Aubrevillea kerstingii

Scientific classification
- Kingdom: Plantae
- Clade: Tracheophytes
- Clade: Angiosperms
- Clade: Eudicots
- Clade: Rosids
- Order: Fabales
- Family: Fabaceae
- Subfamily: Caesalpinioideae
- Clade: Mimosoid clade
- Genus: Aubrevillea
- Species: A. kerstingii
- Binomial name: Aubrevillea kerstingii (Harms) Pellegr.
- Synonyms: Piptadenia kerstingii Harms;

= Aubrevillea kerstingii =

- Authority: (Harms) Pellegr.

Species of tree

Aubrevillea kerstingii is a large tree within the Fabaceae family.

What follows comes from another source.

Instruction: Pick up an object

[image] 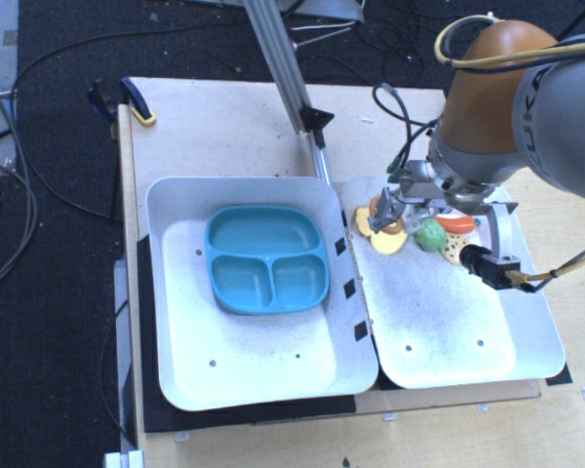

It occurs in semi-deciduous forests, gallery forests and also found in the savannah woodland zones of West and Central Africa.

== Description ==
The species is a large tree that grows up to 35 meters in height with a long straight trunk and plank like buttresses spreading up to 3 meters from the trunk; its bark is reddish brown and scaly Leaves are bipinnately compound, 6-8 pairs of pinnae consisting of 20-30 pairs of leaflets per pinnae; leaflets are up to 2 cm long and 4 cm wide and are glabrous at maturity, they are oblong in outline and pointed at the top. Inflorescence is raceme like, fruit is an indehiscent and membranous pod that is oblong in shape, up to 16 mm in length.